Last Thursday, Disneyland had their Facebook and Instagram accounts taken over by a self-proclaimed “super hacker” who posted racist and homophobic posts.
The threat actor, operating under the name “David Do”, claimed that he was seeking “revenge” on Disneyland employees after some of them had allegedly insulted him.
One of the posts read: “I am a super hacker that is here to bring revenge upon Disneyland […] Who’s the tough guy now Jerome?”
The hacker also published posts claiming to have “invented” COVID-19 and further claimed that he was working on a new “COVID20” virus.

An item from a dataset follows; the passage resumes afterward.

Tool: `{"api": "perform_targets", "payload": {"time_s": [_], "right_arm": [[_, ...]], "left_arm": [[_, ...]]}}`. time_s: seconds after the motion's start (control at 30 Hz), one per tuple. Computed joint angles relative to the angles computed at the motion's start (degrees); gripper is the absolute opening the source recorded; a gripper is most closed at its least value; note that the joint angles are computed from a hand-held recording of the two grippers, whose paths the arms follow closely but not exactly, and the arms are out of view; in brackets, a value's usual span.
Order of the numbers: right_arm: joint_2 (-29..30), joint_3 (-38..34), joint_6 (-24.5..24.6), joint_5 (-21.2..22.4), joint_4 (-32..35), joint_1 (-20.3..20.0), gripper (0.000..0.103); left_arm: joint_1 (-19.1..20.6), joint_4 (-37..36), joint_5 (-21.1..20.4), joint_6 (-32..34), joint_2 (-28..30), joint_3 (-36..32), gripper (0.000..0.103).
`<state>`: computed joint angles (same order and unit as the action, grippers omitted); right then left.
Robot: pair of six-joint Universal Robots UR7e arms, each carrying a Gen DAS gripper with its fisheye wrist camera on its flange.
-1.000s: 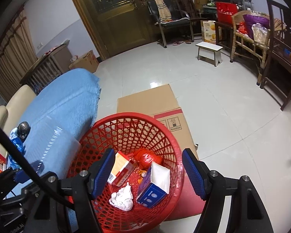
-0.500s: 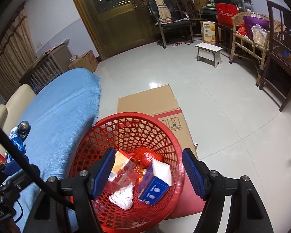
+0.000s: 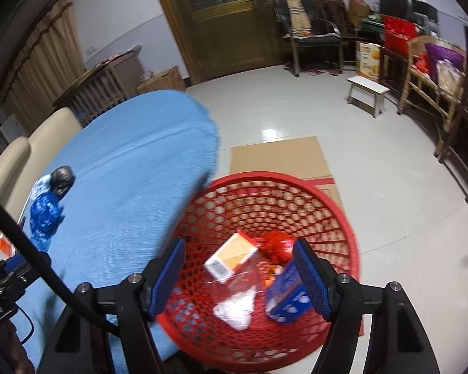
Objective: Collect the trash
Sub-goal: 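Move both tools back over the table toward the blue bag, then grasp the blue plastic bag with the left tool while the right tool grasps the white face mask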
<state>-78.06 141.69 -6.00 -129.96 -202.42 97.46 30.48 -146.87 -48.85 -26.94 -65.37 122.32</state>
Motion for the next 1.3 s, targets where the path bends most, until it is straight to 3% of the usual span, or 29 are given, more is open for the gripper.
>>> {"api": "perform_targets", "payload": {"time_s": [0.47,0.77,1.17,1.2,1.27,1.3], "right_arm": [[9.37,-6.16,-1.3,1.11,3.42,7.28,0.075],[11.63,-8.07,-0.99,1.63,5.01,8.99,0.074],[12.52,-9.36,-0.91,2.18,6.6,8.9,0.074],[12.62,-9.42,-0.94,2.17,6.6,8.9,0.074],[12.78,-9.52,-1.04,2.19,6.61,8.89,0.074],[12.91,-9.63,-1.07,2.14,6.62,8.9,0.074]], "left_arm": [[5.47,0.76,6.68,-3.78,-6.74,1.17,0.076],[10.81,-5.4,7.95,1.77,-2.16,-5.5,0.079],[15.49,-3.36,12.45,4.64,4.85,-11.53,0.084],[15.6,-4.27,12.42,5.39,4.8,-11.3,0.082],[16.01,-3.77,12.31,5.92,4.5,-11.07,0.061],[16.61,-4.43,10.47,6.44,3.96,-10.9,0.057]]}}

The hacker posted four posts to Disneyland’s Instagram account before 5am PR, according to a follow up post on the official Disneyland blog.

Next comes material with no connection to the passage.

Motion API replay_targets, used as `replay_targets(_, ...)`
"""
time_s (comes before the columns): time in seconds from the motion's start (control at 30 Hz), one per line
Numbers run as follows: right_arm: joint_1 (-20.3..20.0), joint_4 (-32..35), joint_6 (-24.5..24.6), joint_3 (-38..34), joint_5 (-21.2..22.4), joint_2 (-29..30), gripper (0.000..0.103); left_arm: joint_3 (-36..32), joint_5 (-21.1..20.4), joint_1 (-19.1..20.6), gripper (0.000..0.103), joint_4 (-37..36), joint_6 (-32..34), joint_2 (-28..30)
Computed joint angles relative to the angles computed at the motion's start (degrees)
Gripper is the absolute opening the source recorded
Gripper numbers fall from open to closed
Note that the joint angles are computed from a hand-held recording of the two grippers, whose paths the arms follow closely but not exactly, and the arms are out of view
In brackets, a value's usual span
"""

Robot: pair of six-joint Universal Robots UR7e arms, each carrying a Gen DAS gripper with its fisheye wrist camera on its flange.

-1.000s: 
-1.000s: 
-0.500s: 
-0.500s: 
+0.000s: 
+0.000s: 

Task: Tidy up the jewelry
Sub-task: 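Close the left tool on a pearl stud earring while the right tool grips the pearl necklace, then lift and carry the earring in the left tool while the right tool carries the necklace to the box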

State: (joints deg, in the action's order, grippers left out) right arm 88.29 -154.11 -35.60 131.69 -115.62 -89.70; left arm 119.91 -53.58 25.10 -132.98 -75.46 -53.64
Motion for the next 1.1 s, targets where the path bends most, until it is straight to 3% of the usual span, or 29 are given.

The post said: “The hacker also tagged several other Instagram accounts, but it is unknown if they are friends and will help lead police to the hacker.”
He also encouraged users to follow his private Instagram account.
His posts received thousands of angry and shocked comments from Disney’s 8.4 million followers.
The Disneyland Facebook and Instagram accounts were temporarily taken down shortly after the posts went live and were subsequently brought back online after the team had removed the posts. The other social media pages run by the park appeared to be unaffected.
The Disneyland blog continues: “It’s not known how this person managed to gain access to the Disneyland Instagram account. Was it a stranger hack or a previous employee with access to the logins?”
“We worked quickly to remove the reprehensible content, secure our accounts and our security teams are conducting an investigation.”
A version of the (censored) posts remains available on the Disneyland blog.
The incident comes almost a year after three Disney theme park employees were arrested in Florida as part of an operation to catch sexual predators who target children via the internet.